→ EXERCISE:
Output must match the data below exactly from its first line through the line that contains "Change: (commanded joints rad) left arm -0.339", with no other line.

────────────────────

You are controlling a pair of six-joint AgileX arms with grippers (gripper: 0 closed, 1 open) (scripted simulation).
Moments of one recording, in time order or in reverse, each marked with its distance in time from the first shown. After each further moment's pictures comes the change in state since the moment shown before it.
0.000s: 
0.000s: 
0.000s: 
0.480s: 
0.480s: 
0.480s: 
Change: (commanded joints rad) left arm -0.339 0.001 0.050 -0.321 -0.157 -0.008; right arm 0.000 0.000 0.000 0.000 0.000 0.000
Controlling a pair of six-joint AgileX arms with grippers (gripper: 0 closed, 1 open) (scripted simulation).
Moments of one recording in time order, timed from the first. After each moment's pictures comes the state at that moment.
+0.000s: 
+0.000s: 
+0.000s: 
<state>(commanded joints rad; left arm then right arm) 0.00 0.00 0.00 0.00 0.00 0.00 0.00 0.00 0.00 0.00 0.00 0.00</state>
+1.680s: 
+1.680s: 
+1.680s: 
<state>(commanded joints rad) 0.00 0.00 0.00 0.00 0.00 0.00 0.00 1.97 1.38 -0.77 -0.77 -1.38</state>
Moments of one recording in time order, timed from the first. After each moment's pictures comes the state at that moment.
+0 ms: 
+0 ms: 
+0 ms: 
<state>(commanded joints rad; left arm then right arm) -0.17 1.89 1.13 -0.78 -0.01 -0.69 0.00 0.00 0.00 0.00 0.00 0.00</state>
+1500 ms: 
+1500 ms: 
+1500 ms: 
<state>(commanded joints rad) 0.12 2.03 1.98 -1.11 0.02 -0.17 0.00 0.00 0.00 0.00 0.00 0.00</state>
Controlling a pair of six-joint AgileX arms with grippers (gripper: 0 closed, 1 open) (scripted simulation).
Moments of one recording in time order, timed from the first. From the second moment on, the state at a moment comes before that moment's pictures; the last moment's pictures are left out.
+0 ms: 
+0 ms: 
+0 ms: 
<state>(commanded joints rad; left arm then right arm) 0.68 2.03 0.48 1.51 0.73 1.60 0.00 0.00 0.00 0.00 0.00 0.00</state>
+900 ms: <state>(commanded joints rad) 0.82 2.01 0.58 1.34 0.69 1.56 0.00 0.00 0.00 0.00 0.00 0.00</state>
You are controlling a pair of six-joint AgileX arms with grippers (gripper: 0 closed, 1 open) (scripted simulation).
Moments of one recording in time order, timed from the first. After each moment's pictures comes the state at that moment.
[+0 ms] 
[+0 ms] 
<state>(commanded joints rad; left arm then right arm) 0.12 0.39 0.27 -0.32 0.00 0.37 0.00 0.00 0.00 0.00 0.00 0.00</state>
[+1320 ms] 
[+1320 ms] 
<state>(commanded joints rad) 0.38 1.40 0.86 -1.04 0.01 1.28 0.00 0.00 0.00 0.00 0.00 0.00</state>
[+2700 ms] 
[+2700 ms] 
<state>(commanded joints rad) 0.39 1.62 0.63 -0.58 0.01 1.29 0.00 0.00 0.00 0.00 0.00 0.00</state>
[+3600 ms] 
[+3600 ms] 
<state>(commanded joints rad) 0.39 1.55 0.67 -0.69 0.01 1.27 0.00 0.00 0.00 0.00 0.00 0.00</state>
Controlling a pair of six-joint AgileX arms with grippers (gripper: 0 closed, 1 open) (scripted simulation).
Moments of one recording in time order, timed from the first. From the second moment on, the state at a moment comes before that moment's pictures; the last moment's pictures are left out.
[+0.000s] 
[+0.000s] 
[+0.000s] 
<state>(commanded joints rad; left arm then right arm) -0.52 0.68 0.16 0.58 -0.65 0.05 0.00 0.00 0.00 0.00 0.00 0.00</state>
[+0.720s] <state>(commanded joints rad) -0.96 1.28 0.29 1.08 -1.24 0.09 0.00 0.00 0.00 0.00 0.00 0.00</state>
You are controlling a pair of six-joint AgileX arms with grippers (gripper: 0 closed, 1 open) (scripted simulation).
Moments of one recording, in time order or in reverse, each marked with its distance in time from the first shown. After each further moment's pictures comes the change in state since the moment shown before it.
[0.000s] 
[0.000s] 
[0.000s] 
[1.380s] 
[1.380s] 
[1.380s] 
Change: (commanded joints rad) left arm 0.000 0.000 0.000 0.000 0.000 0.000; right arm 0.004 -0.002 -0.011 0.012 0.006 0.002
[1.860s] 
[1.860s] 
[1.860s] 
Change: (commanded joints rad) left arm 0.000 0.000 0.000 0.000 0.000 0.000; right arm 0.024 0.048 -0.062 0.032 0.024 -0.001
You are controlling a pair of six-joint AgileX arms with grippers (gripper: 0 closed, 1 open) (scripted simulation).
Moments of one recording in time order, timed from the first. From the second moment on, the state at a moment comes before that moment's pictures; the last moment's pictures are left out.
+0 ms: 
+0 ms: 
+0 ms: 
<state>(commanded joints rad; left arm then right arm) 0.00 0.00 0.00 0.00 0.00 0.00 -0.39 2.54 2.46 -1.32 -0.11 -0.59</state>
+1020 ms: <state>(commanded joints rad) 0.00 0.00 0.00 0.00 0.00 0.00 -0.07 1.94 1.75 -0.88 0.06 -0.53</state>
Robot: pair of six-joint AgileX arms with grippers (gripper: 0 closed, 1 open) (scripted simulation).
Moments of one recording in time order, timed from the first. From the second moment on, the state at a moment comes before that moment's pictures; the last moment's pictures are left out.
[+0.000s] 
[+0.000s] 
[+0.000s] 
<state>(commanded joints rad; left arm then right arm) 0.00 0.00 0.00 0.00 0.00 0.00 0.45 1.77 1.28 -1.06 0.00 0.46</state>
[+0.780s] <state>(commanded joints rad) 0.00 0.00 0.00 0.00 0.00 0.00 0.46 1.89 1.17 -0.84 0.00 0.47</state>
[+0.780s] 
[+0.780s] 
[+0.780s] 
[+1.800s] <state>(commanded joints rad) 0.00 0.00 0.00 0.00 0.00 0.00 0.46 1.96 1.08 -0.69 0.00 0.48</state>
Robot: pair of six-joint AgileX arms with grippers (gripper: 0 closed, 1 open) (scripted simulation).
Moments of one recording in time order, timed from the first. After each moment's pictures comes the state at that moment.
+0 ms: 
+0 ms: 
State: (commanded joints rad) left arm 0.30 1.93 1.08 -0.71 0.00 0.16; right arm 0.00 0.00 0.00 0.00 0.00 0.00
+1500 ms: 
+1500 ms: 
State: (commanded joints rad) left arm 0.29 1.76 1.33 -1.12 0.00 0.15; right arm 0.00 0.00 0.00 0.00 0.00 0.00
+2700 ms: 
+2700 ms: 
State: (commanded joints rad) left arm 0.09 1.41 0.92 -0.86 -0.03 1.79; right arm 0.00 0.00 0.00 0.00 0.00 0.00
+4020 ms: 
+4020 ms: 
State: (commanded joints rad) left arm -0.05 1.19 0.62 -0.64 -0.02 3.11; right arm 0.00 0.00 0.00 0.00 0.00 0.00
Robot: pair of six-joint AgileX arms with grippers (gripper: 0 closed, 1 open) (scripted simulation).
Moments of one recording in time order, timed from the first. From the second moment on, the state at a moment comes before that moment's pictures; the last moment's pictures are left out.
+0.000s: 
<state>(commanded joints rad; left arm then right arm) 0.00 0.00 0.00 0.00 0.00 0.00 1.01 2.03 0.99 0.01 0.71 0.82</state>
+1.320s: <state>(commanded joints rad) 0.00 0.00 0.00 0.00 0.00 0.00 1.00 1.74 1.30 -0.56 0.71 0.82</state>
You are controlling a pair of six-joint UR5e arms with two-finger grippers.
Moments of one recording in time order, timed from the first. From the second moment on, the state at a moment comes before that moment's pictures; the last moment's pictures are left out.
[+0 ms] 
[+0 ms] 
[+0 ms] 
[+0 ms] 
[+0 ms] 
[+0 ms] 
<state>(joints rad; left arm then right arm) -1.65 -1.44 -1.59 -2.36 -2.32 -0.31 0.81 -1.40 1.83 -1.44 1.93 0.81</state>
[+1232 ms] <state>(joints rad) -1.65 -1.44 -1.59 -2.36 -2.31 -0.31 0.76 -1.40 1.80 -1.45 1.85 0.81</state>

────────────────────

→ EXERCISE OUTPUT:
You are controlling a pair of six-joint AgileX arms with grippers (gripper: 0 closed, 1 open) (scripted simulation).
Moments of one recording, in time order or in reverse, each marked with its distance in time from the first shown. After each further moment's pictures comes the change in state since the moment shown before it.
0.000s: 
0.000s: 
0.000s: 
0.480s: 
0.480s: 
0.480s: 
Change: (commanded joints rad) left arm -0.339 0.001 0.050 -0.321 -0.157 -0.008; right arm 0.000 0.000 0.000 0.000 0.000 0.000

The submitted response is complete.